**Work to be completed:**
Every picture is to be removed, and all the data is to be copied exactly.

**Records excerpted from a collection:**
Content starts

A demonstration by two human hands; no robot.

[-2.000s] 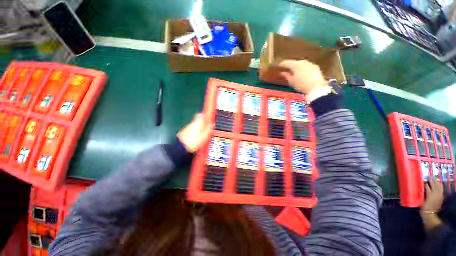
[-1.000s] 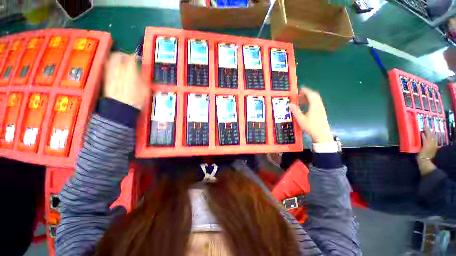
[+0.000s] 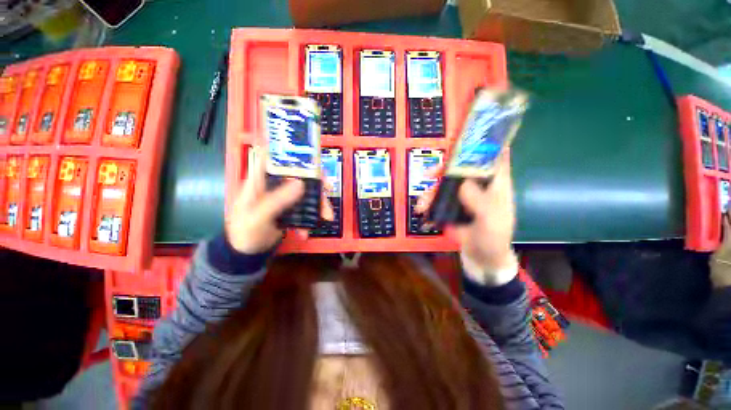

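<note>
My left hand (image 3: 260, 200) holds a keypad phone (image 3: 292, 156) upright, its screen lit, over the left part of the red phone tray (image 3: 367, 38). My right hand (image 3: 487, 212) holds a second keypad phone (image 3: 478, 148), tilted to the right and blurred, over the tray's right part. Several more lit keypad phones (image 3: 377, 92) lie face up in the middle slots in two rows. The top left slot and the top right slot hold no phone. The lower corner slots are partly hidden by my hands.
Another red tray (image 3: 163, 128) with orange-backed phones is at left. A black marker pen (image 3: 212, 104) lies between the trays. Two cardboard boxes (image 3: 539, 24) stand at the far side. A tray at lap level (image 3: 144, 276) is lower left. A third tray (image 3: 699, 172) and another person's hand are at right.
Both hands have moved from the tray's sides to over it, and each now holds a phone. The top corner slots, filled one second ago, are vacant. The marker pen shows more fully.
</note>
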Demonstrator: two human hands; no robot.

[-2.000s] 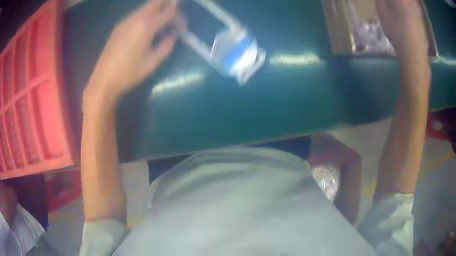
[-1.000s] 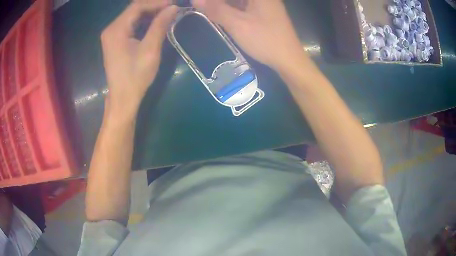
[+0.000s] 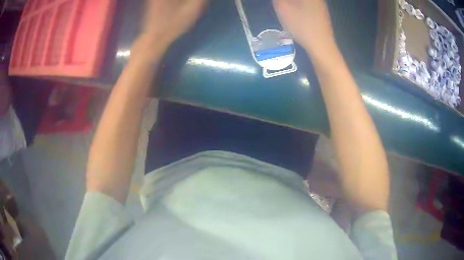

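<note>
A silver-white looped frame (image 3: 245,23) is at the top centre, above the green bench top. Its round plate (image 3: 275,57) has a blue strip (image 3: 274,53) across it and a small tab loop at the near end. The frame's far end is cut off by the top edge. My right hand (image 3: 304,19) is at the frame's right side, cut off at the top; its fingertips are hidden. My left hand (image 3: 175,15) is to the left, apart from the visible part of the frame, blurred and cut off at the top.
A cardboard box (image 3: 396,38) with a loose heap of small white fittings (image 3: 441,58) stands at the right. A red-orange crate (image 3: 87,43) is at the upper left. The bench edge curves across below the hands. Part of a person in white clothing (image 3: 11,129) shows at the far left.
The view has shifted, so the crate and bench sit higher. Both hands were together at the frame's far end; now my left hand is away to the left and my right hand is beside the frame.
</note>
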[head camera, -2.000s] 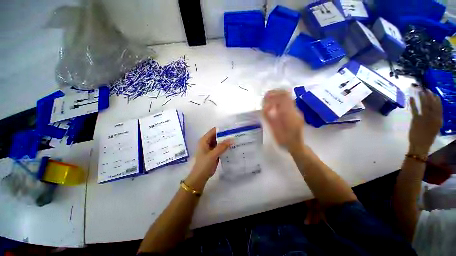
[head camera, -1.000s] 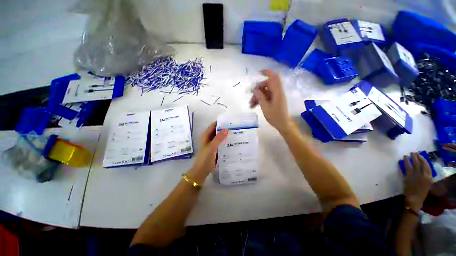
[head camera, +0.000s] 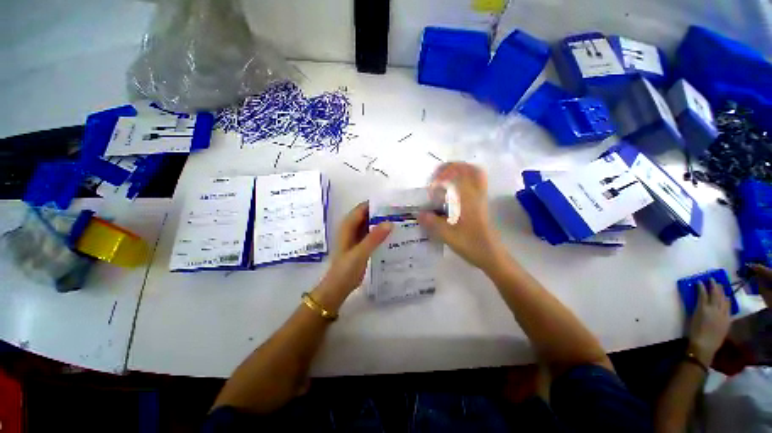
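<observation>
A flat white retail box (head camera: 405, 266) with small print and a blue band near its top lies upright in front of me, text side up. My left hand (head camera: 355, 245) holds its left edge, thumb on the front near the band. My right hand (head camera: 461, 211) is at the box's upper right corner, its fingers bent at the top flap (head camera: 398, 201); it is blurred, and the fingertips' exact hold is hard to see. Two finished box stacks, a left one (head camera: 212, 221) and a right one (head camera: 289, 218), stand side by side left of my hands.
Waiting boxes (head camera: 597, 193) lie at the right. A strip heap (head camera: 292, 117) and a clear plastic bag (head camera: 199, 59) are at the back left. Blue trays (head camera: 454, 57), box bundles (head camera: 647, 114) and dark cables (head camera: 736, 148) are at the back right. Another person's hand (head camera: 709, 320) is at the far right.
My right hand has come down from above and right of the box to its top edge. My left hand still holds the box. The view has shifted slightly.
</observation>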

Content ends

**Solved problem:**
A demonstration by two human hands; no robot.

[-2.000s] 
[-1.000s] 
[+0.000s] 

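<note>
My left hand (image 3: 260, 200) holds a keypad phone (image 3: 292, 156) upright, its screen lit, over the left part of the red phone tray (image 3: 367, 38). My right hand (image 3: 487, 212) holds a second keypad phone (image 3: 478, 148), tilted to the right and blurred, over the tray's right part. Several more lit keypad phones (image 3: 377, 92) lie face up in the middle slots in two rows. The top left slot and the top right slot hold no phone. The lower corner slots are partly hidden by my hands.
Another red tray (image 3: 163, 128) with orange-backed phones is at left. A black marker pen (image 3: 212, 104) lies between the trays. Two cardboard boxes (image 3: 539, 24) stand at the far side. A tray at lap level (image 3: 144, 276) is lower left. A third tray (image 3: 699, 172) and another person's hand are at right.
Both hands have moved from the tray's sides to over it, and each now holds a phone. The top corner slots, filled one second ago, are vacant. The marker pen shows more fully.
</note>
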Demonstrator: two human hands; no robot.

[-2.000s] 
[-1.000s] 
[+0.000s] 

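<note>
A silver-white looped frame (image 3: 245,23) is at the top centre, above the green bench top. Its round plate (image 3: 275,57) has a blue strip (image 3: 274,53) across it and a small tab loop at the near end. The frame's far end is cut off by the top edge. My right hand (image 3: 304,19) is at the frame's right side, cut off at the top; its fingertips are hidden. My left hand (image 3: 175,15) is to the left, apart from the visible part of the frame, blurred and cut off at the top.
A cardboard box (image 3: 396,38) with a loose heap of small white fittings (image 3: 441,58) stands at the right. A red-orange crate (image 3: 87,43) is at the upper left. The bench edge curves across below the hands. Part of a person in white clothing (image 3: 11,129) shows at the far left.
The view has shifted, so the crate and bench sit higher. Both hands were together at the frame's far end; now my left hand is away to the left and my right hand is beside the frame.
</note>
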[head camera, -2.000s] 
[head camera, -1.000s] 
[head camera, +0.000s] 
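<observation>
A flat white retail box (head camera: 405, 266) with small print and a blue band near its top lies upright in front of me, text side up. My left hand (head camera: 355, 245) holds its left edge, thumb on the front near the band. My right hand (head camera: 461, 211) is at the box's upper right corner, its fingers bent at the top flap (head camera: 398, 201); it is blurred, and the fingertips' exact hold is hard to see. Two finished box stacks, a left one (head camera: 212, 221) and a right one (head camera: 289, 218), stand side by side left of my hands.
Waiting boxes (head camera: 597, 193) lie at the right. A strip heap (head camera: 292, 117) and a clear plastic bag (head camera: 199, 59) are at the back left. Blue trays (head camera: 454, 57), box bundles (head camera: 647, 114) and dark cables (head camera: 736, 148) are at the back right. Another person's hand (head camera: 709, 320) is at the far right.
My right hand has come down from above and right of the box to its top edge. My left hand still holds the box. The view has shifted slightly.
</observation>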

That's the answer, with nothing more to add.